Reference	Mutation/FH	Laryngoscopic findings	Disease presentation	Survival
Fukae et al2	SOD1 (I 149 T)	Bilat VCAbdPAsymmetric	Hoarseness followed 10 months later by dysphagia/fasciculations	Not stated
Origone et al4	SOD1 (Gly 147 Ser)	Bilat VCAbdPR then L cord after 3 weeks	Episodic dyspnoea and hoarseness, stridor	8 months
Tan et al5	SOD1 (Asp 101 Tyr)	Bilat VCP unspecified	Hoarseness for 3 months, followed by dysphagia	11 months
Bigliardi et al8	No FH	Bilat VCAbdP	6 month history of hoarseness. Admitted with dyspnoea and stridor, no dysarthria/dysphagia	Not stated
Levian and Gupta14	No FH	Bilat VCAbdP	4 month history of hoarseness/dysphonia	Not stated
Hermann et al3	SOD1 (I 113 F)	Bilat VCP unspecifiedlaryngospasm	Hoarseness for 5 weeks and rapid involvement of other areas	15 months
Our case	SOD1 (Val 149 Gly)	Unilateral VCAdd P	Hoarseness/dysphonia	20 months

ALS, amyotrophic lateral sclerosis; FH, family history of MND/ALS; MND, motor neuron disease; SOD1, superoxide dismutase 1; VCAbdP, vocal cord abductor paresis or paralysis; VCAddP, vocal cord adductor paresis or paralysis; VCP, unspecified vocal cord paresis or paralysis.

Focal and asymmetric onset of weakness is characteristic of MND/ALS, yet the underlying disease process is usually already more disseminated at the time of first presentation.

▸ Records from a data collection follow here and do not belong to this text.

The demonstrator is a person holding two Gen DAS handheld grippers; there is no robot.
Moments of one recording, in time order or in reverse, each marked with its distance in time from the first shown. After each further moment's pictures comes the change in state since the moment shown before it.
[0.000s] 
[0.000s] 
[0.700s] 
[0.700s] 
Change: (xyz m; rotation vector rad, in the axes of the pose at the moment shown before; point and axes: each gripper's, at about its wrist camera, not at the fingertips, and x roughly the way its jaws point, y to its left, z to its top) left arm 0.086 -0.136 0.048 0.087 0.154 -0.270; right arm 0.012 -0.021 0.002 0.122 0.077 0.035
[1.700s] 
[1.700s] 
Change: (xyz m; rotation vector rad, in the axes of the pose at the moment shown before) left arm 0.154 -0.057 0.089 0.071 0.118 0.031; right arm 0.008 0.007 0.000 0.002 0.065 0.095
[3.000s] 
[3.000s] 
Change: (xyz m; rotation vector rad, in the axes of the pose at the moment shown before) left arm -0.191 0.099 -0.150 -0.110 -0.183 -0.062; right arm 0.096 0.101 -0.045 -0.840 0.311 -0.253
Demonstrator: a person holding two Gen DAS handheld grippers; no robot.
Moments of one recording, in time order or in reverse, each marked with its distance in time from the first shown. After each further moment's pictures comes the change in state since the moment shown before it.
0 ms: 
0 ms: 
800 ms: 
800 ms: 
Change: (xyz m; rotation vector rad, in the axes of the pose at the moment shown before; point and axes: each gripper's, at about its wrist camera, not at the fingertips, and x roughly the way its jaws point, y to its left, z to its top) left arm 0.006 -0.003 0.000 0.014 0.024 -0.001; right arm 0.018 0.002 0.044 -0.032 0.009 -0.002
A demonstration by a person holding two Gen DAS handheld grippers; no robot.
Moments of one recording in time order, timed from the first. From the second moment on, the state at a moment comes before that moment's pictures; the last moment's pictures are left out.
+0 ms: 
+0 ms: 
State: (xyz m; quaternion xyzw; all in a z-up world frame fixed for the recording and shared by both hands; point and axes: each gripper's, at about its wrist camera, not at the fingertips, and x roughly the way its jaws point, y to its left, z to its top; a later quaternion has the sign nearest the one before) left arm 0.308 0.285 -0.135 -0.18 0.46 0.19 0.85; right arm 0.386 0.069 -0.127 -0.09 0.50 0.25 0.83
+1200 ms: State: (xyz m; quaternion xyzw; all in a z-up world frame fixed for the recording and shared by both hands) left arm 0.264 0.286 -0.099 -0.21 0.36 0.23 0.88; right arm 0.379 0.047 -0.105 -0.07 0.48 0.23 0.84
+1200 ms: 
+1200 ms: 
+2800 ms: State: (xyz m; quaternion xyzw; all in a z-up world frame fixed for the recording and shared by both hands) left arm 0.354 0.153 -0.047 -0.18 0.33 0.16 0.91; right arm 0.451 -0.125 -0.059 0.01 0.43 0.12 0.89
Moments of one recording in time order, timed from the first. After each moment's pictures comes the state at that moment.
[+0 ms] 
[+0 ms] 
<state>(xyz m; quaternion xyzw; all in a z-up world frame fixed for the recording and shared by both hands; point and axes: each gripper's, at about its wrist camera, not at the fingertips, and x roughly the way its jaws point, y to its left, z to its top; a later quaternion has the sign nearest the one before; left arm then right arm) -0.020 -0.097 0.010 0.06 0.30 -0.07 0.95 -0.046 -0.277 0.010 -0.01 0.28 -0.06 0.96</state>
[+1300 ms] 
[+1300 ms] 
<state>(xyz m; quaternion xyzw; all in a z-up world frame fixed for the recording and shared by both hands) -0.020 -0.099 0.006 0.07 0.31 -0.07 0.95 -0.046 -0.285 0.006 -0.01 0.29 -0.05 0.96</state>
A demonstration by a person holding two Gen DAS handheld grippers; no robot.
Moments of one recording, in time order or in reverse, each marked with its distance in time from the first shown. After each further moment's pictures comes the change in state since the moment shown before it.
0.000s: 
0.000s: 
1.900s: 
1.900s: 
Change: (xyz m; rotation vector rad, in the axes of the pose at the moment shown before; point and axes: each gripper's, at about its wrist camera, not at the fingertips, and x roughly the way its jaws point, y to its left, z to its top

This case study illustrates how symptoms and signs become apparent as compensatory mechanisms within molecular or neuronal systems decompensate—sometimes appearing as abrupt changes in the tempo of the disease.15

Conclusion

Our case adds to phenotypic knowledge about SOD1 mutations, highlighting that early stability and unilateral laryngeal involvement do not exclude an underlying diagnosis of MND/ALS, particularly in patients at risk of familial disease. Recognition of potential symptoms of MND/ALS reduces the burden of diagnostic uncertainty and allows the patient and their family more time to consider their choices for management. Emerging novel disease-modifying therapies such as antisense oligonucleotides will also drive the need for early diagnosis and intervention.